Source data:
Segment Open
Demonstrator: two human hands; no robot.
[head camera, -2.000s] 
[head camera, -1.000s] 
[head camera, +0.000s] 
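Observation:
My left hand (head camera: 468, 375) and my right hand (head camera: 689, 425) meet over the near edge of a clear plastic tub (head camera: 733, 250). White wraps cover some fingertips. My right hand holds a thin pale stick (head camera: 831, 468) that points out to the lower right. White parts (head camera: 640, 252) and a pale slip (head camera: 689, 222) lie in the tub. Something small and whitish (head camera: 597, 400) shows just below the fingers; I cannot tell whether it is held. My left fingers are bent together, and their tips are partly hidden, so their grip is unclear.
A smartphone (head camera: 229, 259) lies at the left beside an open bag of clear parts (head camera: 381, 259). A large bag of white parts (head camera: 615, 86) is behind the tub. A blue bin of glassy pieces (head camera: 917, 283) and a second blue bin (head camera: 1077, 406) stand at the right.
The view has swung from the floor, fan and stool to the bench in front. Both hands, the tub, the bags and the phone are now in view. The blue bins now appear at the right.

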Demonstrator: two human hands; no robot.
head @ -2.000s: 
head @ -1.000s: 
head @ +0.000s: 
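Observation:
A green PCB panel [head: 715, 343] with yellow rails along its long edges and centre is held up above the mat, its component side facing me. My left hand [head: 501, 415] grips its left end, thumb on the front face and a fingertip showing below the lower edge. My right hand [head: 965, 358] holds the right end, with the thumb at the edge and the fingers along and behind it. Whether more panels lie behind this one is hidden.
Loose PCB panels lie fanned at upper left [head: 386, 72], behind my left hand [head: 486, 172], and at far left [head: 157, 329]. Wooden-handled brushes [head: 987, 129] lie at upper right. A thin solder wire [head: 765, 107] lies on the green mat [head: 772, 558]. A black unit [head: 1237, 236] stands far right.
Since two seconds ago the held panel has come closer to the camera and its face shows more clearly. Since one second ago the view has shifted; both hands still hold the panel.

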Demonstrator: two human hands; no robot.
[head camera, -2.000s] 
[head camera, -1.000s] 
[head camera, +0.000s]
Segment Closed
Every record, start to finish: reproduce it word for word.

» SOLUTION FOR THIS EXERCISE
Demonstrator: two human hands; no robot.
[head camera, -2.000s] 
[head camera, -1.000s] 
[head camera, +0.000s] 
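Observation:
My left hand (head camera: 468, 375) and my right hand (head camera: 689, 425) meet over the near edge of a clear plastic tub (head camera: 733, 250). White wraps cover some fingertips. My right hand holds a thin pale stick (head camera: 831, 468) that points out to the lower right. White parts (head camera: 640, 252) and a pale slip (head camera: 689, 222) lie in the tub. Something small and whitish (head camera: 597, 400) shows just below the fingers; I cannot tell whether it is held. My left fingers are bent together, and their tips are partly hidden, so their grip is unclear.
A smartphone (head camera: 229, 259) lies at the left beside an open bag of clear parts (head camera: 381, 259). A large bag of white parts (head camera: 615, 86) is behind the tub. A blue bin of glassy pieces (head camera: 917, 283) and a second blue bin (head camera: 1077, 406) stand at the right.
The view has swung from the floor, fan and stool to the bench in front. Both hands, the tub, the bags and the phone are now in view. The blue bins now appear at the right.
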
Demonstrator: two human hands; no robot.
head @ -2.000s: 
head @ -1.000s: 
head @ +0.000s: 
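Observation:
A green PCB panel [head: 715, 343] with yellow rails along its long edges and centre is held up above the mat, its component side facing me. My left hand [head: 501, 415] grips its left end, thumb on the front face and a fingertip showing below the lower edge. My right hand [head: 965, 358] holds the right end, with the thumb at the edge and the fingers along and behind it. Whether more panels lie behind this one is hidden.
Loose PCB panels lie fanned at upper left [head: 386, 72], behind my left hand [head: 486, 172], and at far left [head: 157, 329]. Wooden-handled brushes [head: 987, 129] lie at upper right. A thin solder wire [head: 765, 107] lies on the green mat [head: 772, 558]. A black unit [head: 1237, 236] stands far right.
Since two seconds ago the held panel has come closer to the camera and its face shows more clearly. Since one second ago the view has shifted; both hands still hold the panel.
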
Demonstrator: two human hands; no robot.
[head camera, -2.000s] 
[head camera, -1.000s] 
[head camera, +0.000s]

No more output is expected here.